What to work on: It is required that all of the data be written out exactly.

[[ Input for this task, beginning ]]

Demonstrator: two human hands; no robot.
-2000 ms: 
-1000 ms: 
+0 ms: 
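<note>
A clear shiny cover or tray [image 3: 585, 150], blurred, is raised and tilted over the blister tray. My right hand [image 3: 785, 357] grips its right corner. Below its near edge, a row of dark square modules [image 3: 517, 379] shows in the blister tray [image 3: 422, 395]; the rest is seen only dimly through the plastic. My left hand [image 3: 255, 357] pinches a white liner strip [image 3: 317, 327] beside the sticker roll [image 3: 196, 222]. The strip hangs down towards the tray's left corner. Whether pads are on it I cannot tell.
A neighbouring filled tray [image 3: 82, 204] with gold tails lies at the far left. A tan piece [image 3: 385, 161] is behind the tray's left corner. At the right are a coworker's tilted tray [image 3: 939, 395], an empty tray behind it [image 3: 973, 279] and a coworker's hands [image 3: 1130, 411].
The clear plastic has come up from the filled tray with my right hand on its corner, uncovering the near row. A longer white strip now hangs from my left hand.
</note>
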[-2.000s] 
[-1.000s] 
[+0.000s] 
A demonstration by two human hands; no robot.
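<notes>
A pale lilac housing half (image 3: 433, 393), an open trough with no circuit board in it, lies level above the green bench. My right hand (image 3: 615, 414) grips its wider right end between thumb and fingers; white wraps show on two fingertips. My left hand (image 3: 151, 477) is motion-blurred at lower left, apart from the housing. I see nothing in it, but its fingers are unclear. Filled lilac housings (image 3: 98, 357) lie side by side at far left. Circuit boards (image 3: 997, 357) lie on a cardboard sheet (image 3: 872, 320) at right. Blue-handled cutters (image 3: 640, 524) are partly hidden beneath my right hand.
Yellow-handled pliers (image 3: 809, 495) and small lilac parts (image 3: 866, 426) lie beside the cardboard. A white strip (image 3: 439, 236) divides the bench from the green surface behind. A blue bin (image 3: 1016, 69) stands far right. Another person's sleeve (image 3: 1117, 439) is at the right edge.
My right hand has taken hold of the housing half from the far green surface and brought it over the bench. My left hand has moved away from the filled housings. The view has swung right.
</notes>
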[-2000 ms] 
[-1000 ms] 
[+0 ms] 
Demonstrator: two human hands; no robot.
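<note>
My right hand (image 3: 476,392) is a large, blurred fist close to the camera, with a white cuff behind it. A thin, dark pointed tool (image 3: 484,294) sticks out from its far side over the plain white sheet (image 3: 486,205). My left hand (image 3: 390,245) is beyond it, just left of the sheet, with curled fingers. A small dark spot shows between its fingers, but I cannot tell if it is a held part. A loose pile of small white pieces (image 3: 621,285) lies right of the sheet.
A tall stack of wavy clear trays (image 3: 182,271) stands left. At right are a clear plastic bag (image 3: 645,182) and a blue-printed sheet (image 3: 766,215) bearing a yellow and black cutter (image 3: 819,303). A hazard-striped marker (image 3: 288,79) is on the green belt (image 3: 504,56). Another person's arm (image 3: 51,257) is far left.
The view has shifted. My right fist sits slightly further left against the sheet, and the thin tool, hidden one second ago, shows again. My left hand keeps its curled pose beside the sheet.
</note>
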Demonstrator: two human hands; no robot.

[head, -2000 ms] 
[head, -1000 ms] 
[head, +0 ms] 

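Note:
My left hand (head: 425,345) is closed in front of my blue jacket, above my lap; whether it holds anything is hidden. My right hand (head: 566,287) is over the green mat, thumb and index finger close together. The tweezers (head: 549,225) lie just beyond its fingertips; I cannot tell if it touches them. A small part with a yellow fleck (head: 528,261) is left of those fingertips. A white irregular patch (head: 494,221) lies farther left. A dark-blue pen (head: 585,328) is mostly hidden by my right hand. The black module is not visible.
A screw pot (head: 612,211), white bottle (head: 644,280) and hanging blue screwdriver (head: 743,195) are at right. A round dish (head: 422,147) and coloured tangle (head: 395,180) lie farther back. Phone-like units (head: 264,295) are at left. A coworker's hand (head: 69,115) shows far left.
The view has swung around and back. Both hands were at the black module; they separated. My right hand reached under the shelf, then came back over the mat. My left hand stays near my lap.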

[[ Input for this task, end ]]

Reply to the exercise:
Demonstrator: two human hands; no robot.
-2000 ms: 
-1000 ms: 
+0 ms: 
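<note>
A clear shiny cover or tray [image 3: 585, 150], blurred, is raised and tilted over the blister tray. My right hand [image 3: 785, 357] grips its right corner. Below its near edge, a row of dark square modules [image 3: 517, 379] shows in the blister tray [image 3: 422, 395]; the rest is seen only dimly through the plastic. My left hand [image 3: 255, 357] pinches a white liner strip [image 3: 317, 327] beside the sticker roll [image 3: 196, 222]. The strip hangs down towards the tray's left corner. Whether pads are on it I cannot tell.
A neighbouring filled tray [image 3: 82, 204] with gold tails lies at the far left. A tan piece [image 3: 385, 161] is behind the tray's left corner. At the right are a coworker's tilted tray [image 3: 939, 395], an empty tray behind it [image 3: 973, 279] and a coworker's hands [image 3: 1130, 411].
The clear plastic has come up from the filled tray with my right hand on its corner, uncovering the near row. A longer white strip now hangs from my left hand.
</note>
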[-2.000s] 
[-1.000s] 
[+0.000s] 
A demonstration by two human hands; no robot.
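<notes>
A pale lilac housing half (image 3: 433, 393), an open trough with no circuit board in it, lies level above the green bench. My right hand (image 3: 615, 414) grips its wider right end between thumb and fingers; white wraps show on two fingertips. My left hand (image 3: 151, 477) is motion-blurred at lower left, apart from the housing. I see nothing in it, but its fingers are unclear. Filled lilac housings (image 3: 98, 357) lie side by side at far left. Circuit boards (image 3: 997, 357) lie on a cardboard sheet (image 3: 872, 320) at right. Blue-handled cutters (image 3: 640, 524) are partly hidden beneath my right hand.
Yellow-handled pliers (image 3: 809, 495) and small lilac parts (image 3: 866, 426) lie beside the cardboard. A white strip (image 3: 439, 236) divides the bench from the green surface behind. A blue bin (image 3: 1016, 69) stands far right. Another person's sleeve (image 3: 1117, 439) is at the right edge.
My right hand has taken hold of the housing half from the far green surface and brought it over the bench. My left hand has moved away from the filled housings. The view has swung right.
</notes>
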[-2000 ms] 
[-1000 ms] 
[+0 ms] 
Demonstrator: two human hands; no robot.
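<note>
My right hand (image 3: 476,392) is a large, blurred fist close to the camera, with a white cuff behind it. A thin, dark pointed tool (image 3: 484,294) sticks out from its far side over the plain white sheet (image 3: 486,205). My left hand (image 3: 390,245) is beyond it, just left of the sheet, with curled fingers. A small dark spot shows between its fingers, but I cannot tell if it is a held part. A loose pile of small white pieces (image 3: 621,285) lies right of the sheet.
A tall stack of wavy clear trays (image 3: 182,271) stands left. At right are a clear plastic bag (image 3: 645,182) and a blue-printed sheet (image 3: 766,215) bearing a yellow and black cutter (image 3: 819,303). A hazard-striped marker (image 3: 288,79) is on the green belt (image 3: 504,56). Another person's arm (image 3: 51,257) is far left.
The view has shifted. My right fist sits slightly further left against the sheet, and the thin tool, hidden one second ago, shows again. My left hand keeps its curled pose beside the sheet.
</note>
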Demonstrator: two human hands; no robot.

[head, -2000 ms] 
[head, -1000 ms] 
[head, +0 ms] 

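Note:
My left hand (head: 425,345) is closed in front of my blue jacket, above my lap; whether it holds anything is hidden. My right hand (head: 566,287) is over the green mat, thumb and index finger close together. The tweezers (head: 549,225) lie just beyond its fingertips; I cannot tell if it touches them. A small part with a yellow fleck (head: 528,261) is left of those fingertips. A white irregular patch (head: 494,221) lies farther left. A dark-blue pen (head: 585,328) is mostly hidden by my right hand. The black module is not visible.
A screw pot (head: 612,211), white bottle (head: 644,280) and hanging blue screwdriver (head: 743,195) are at right. A round dish (head: 422,147) and coloured tangle (head: 395,180) lie farther back. Phone-like units (head: 264,295) are at left. A coworker's hand (head: 69,115) shows far left.
The view has swung around and back. Both hands were at the black module; they separated. My right hand reached under the shelf, then came back over the mat. My left hand stays near my lap.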

Nothing else belongs to this answer.